YARGITAY KARARI
DAİRE : 17. Hukuk Dairesi
ESAS NO : 2014/358
KARAR NO : 2014/586
KARAR TARİHİ : 20.01.2014
MAHKEMESİ : İstanbul Anadolu 19. Sulh Hukuk Mahkemesi
TARİHİ : 12/09/2013
NUMARASI : 2013/119-2013/546
Taraflar arasındaki itirazın iptali davasının yapılan yargılaması sonunda; kararda yazılı nedenlerden dolayı davanın kabulüne dair verilen hükmün süresi içinde davalı H.. K.. vekili tarafından temyiz edilmesi üzerine dosya incelendi, gereği düşünüldü:
-K A R A R-
Davacı vekili, dava dilekçesinde müvekkiline sigortalı aracın davalılardan S.. Ç..’nin maliki, H.. K..’in sevk ve idaresindeki aracın çarpması sonucu hasarlandığını belirtip, sigortalısına ödediği hasar bedelinin davalılardan rücuen tahsili için yaptığı icra takibine vaki itirazın iptali ile takibin devamına ve icra inkar tazminatına karar verilmesini istemiştir.
Davalı H.. K.. kusura itiraz ederek davanın reddini savunmuştur.
Davalı S.. Ç.., aracı harici olarak diğer davalıya sattığını ve zilyetliğini devrettiğini belirterek davanın reddine karar verilmesini istemiştir.
Mahkemece toplanan delillere ve tüm dosya kapsamına göre davalıların Kartal 3. İcra Müdürlüğü’nün 2010/8739 sayılı dosyası ve yaptıkları itirazın iptaline, takibin devamına, asıl alacak üzerinden %20 icra inkar tazminatının davalılardan tahsiline karar verilmiş, hüküm davalı H.. K.. tarafından temyiz edilmiştir.
1-Dava, dava dilekçesine göre TTK’nun 1301. (6100 sayılı TTK’nun 1472) maddesinden kaynaklanan rücuen tazminat alacağının tahsili için yapılan icra takibine vaki itirazın iptali istemine ilişkindir.
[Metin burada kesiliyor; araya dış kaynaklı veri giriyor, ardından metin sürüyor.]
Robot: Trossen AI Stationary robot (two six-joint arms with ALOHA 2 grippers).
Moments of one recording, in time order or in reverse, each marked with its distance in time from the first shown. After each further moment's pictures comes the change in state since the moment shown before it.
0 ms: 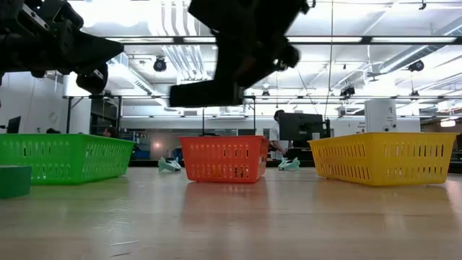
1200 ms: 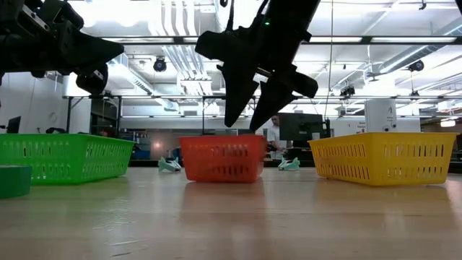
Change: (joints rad) left arm 0.000 0.000 0.000 -0.006 0.000 0.000; right arm -0.083 0.004 -0.066 -0.021 -0.215 0.256
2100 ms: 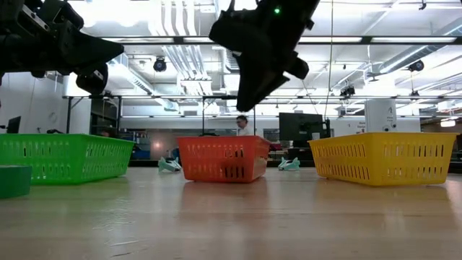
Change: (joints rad) left arm 0.000 0.000 0.000 0.000 0.000 0.000; right arm 0.009 -0.066 -0.014 -0.011 0.082 -0.300
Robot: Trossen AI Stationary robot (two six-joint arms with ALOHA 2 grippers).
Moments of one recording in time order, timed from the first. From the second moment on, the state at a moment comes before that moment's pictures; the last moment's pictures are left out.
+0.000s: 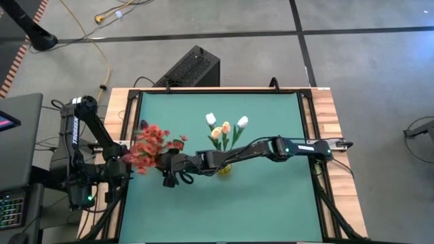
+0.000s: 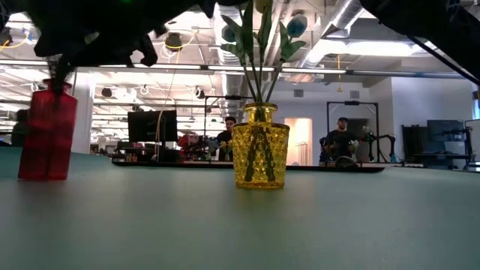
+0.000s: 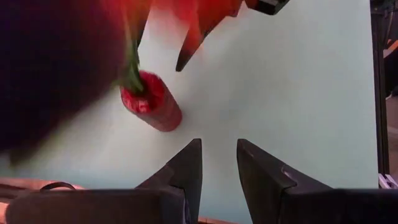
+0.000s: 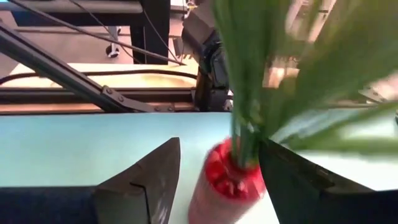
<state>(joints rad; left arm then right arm) -1.31 1.11 1.19 -1.57 -0.59 -1.46 0.18 2.55 2.35 -0.17 0.36 0.04</state>
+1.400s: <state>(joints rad) -1.36 0.96 1.24 -1.32 -0.31 -1.39 0.38 2.26 2.35 -0.98 0.54 0.12</state>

Davacı vekili, davalıların maliki ve sürücüsü olduğu aracın çarpması sonucu müvekkiline ait araçta meydana gelen zarar için ödedikleri hasar bedelinin rücuen tahsili için yaptıkları icra takibine vaki itirazın iptali ile takibin devamını talep ettiklerini belirtmiş ise de dava dilekçesinin ekinde ve icra dosyasının arasında bulunan davacı sigorta şirketi tarafından davalılara yazılan 18.11.2009 günlü ihtar yazılarından, davacıya trafik sigortalı aracın davalıların maliki ve sürücüsü olduğu araçla çarpışması sonucu davalıların aracında meydana gelen zarar için ödenen bedelin davacıya trafik sigortalı araç sürücüsünün kusursuz olduğunun anlaşılması nedeniyle geri ödenmesinin talep edildiği anlaşılmaktadır. Bu iddiayı destekler şekilde dava dilekçesi ekinde trafik sigorta poliçesi sureti bulunmakta, kasko sigorta poliçesi olmadığı görülmektedir.
Bu durumda davacı ile sigortalısı arasında kasko sigorta poliçesinin ve ödeme belgesinin dosyaya ibrazının sağlanması ile dava dilekçesi, dava dilekçesi ekindeki 18.11.2009 günlü ihtar yazıları içeriği de dikkate alınarak davacı vekiline açıklattırılıp, icra takibinin davacıya sigortalı araçta meydana gelen zarar ödemesi için mi yoksa davalıların maliki ve sürücüsü olduğu karşı araçtaki zarar ödemesinin geri tahsili için mi yapıldığı tespit edilerek sonucuna göre deliller değerlendirilip yapılacak yargılama sonunda karar verilmesi gerekirken eksik araştırma ve inceleme ile yazılı biçimde hüküm kurulması doğru görülmemiştir.
2-Bozma nedenine göre davalı H.. K.. vekilinin diğer temyiz itirazlarının şimdilik incelenmesine yer olmadığına karar vermek gerekmiştir.
SONUÇ : Yukarıda (1) nolu bentte açıklanan nedenlerle davalı H.. K.. vekilinin temyiz itirazlarının kabulü ile hükmün BOZULMASINA, (2) nolu bentte açıklanan nedenlerle davalı H.. K.. vekilinin diğer temyiz itirazlarının şimdilik incelenmesine yer olmadığına, peşin alınan harcın istek halinde temyiz eden davalı H.. K..’e geri verilmesine 20.1.2014 gününde oybirliğiyle karar verildi.